The study documented strong and consistent relations between symptoms and service-seeking. As the number of concurrent symptoms increased from 1 to 7 or more, the proportion of patients who had sought help from clinics increased from 37.5% to 75.0%, and the proportion of service seekers who had been prescribed antibiotics increased from 77.7% to 96.4%. These findings suggest that clustering of symptoms affects both patient- and doctor-led behaviour and thus merits particular attention in future interventions. Interestingly, the difference in the percentage of service-seeking for patients with one symptom (37.5%) versus that for those with over seven symptoms (75.0%) is substantially greater than that of antibiotics prescribing (77.7% vs 96.4%). One possible explanation for this difference is that patients directly suffer from symptoms, while professionals are only told about them by their patients, so patient-led behaviours (ie, health service-seeking) may be more sensitive to symptoms than professional-led ones (ie, antibiotics prescribing).34 35 In addition, as lay persons, patients may not be as capable as doctors of distinguishing important from non-important symptoms, and so numbers of symptoms have closer links with perceptions of acute or serious illness among patients than among health professionals. As for the lack of correlation between number of symptoms and purchase of medicines from shops, this may reflect the combined effects of two drivers. On one hand, more symptoms serve as a greater driver for patients to seek professional help from clinics as well as medicine shops.
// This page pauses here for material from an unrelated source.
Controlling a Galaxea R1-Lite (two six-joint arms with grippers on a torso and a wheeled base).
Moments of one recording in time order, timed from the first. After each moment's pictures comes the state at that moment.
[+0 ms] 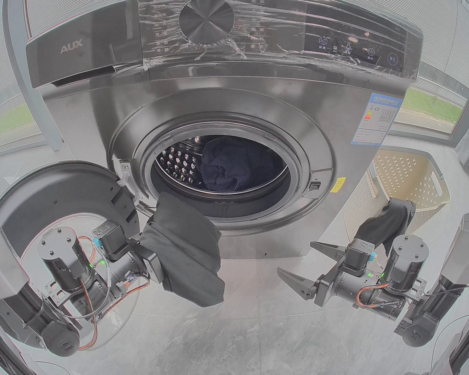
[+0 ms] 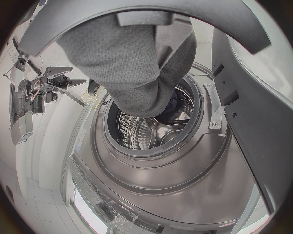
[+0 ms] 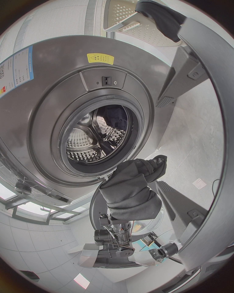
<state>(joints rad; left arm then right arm) -0.50 1.77 -0.25 -1.55 -0.02 -0.07 0.63 1.91 -0.28 -1.54 0.11 0.08</state>
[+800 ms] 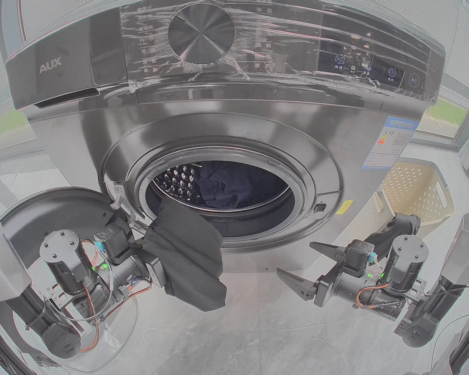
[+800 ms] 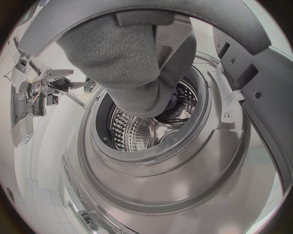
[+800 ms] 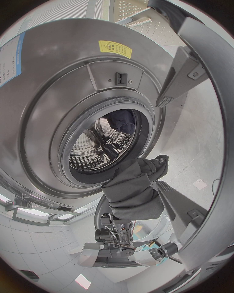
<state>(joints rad) -0.51 1.78 -0.24 -1.55 -0.02 -0.07 0.64 1.91 -0.28 -1.54 0.11 0.07</state>
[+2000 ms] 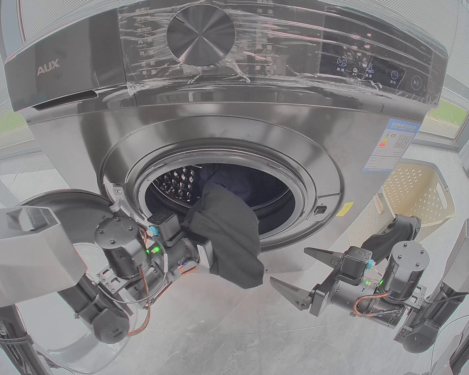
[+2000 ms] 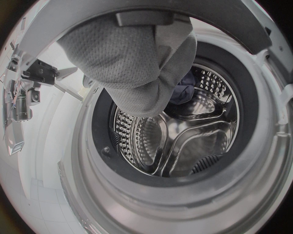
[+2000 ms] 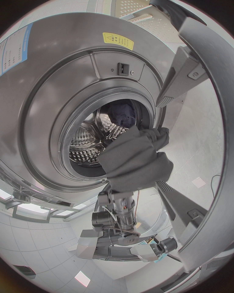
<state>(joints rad) -0.61 2.00 -0.53 -1.55 0.04 -0.05 0.70 1.90 -0.27 -1.54 0.08 0.07</state>
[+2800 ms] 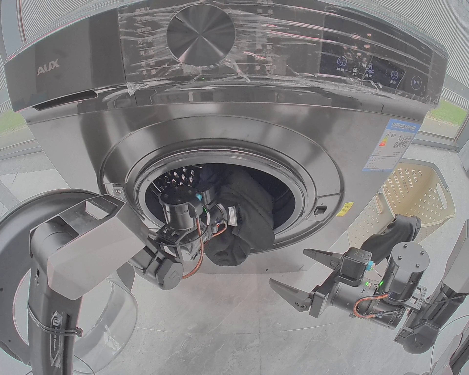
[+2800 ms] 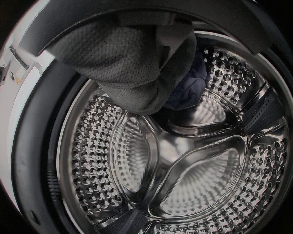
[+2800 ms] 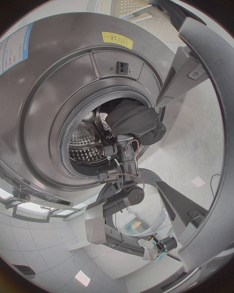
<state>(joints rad) -0.53 2.37 -1.22 -1.24 0.04 -0.07 0.71 1.89 -0.26 -1.54 0.08 0.08</state>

On the other hand, seeking help from clinics and shops are competitive behaviours and as patients experience more symptoms they are more likely to visit clinics than shops.
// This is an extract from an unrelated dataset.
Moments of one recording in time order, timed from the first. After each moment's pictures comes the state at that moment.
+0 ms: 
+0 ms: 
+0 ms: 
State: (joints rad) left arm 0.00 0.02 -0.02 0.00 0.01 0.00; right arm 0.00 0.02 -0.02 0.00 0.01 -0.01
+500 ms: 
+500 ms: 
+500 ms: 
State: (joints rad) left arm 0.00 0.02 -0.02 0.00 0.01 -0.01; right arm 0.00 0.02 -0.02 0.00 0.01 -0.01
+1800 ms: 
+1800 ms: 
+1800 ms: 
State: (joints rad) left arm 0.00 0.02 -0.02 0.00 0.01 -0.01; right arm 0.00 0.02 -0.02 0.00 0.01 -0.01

In addition, positive relationships were found between a number of specific symptoms and service-seeking. Seeking help from clinics was linked to, in order of magnitude of logistic regression coefficient, fever (B=0.76), shortness of breath (B=0.54), cough (B=0.40) and soreness (B=0.30). These coefficients and their rank order reveal useful information about the perceived importance, suffering and urgency of each of the corresponding symptoms for patients. Compared with seeking help from clinics, the driving symptoms for buying medicine from shops may be milder in nature and fewer in number, with only one symptom, dry cough, being positively associated with the latter behaviour. This indicates that patients with equal access to the two kinds of help tend to choose clinics rather than shops if they have more and severer symptoms and vice versa. In addition, being given antibiotics at clinics was linked with earache and/or tinnitus and at medicine shops, with productive cough. These findings are consistent with published evidence.35

Study limitations

The study has a number of limitations. First, it relied on subjective perceptions and self-reports. Individuals are poor at accurately reporting certain health behaviours and feelings and inherent tendencies to respond in ways that make them appear healthier or otherwise conform to social norms may introduce bias. However, these characteristics are typically apparent across the board, reducing the effects of this threat to internal validity. More importantly, the long recall period between last experienced episode and survey data collection is likely to have led to recall bias; milder RTIs in particular, exact patterns of symptom experience and details of associated treatment-seeking behaviour may have been forgotten. Our findings do suggest some extent of recall/memory bias, but table 1 shows that there was no statistical relationship between time interval from onset of infection and data collection for any healthcare-seeking behaviour except for use of leftover medicines, which was reported as 9.6% among patients with a time interval of over 9 months compared with 16.2% among patients with a less than 3-month time interval. Second, given the broad symptom-based definition of RTIs used in the study, seasonal and other influences on symptom occurrence may have affected the frequency of symptoms. Third, the over-representation of females may raise concerns about selection biases. However, our analysis revealed no significant differences by gender in terms of symptom-related treatment-seeking except for taking leftover medicines, which was more commonly reported by females.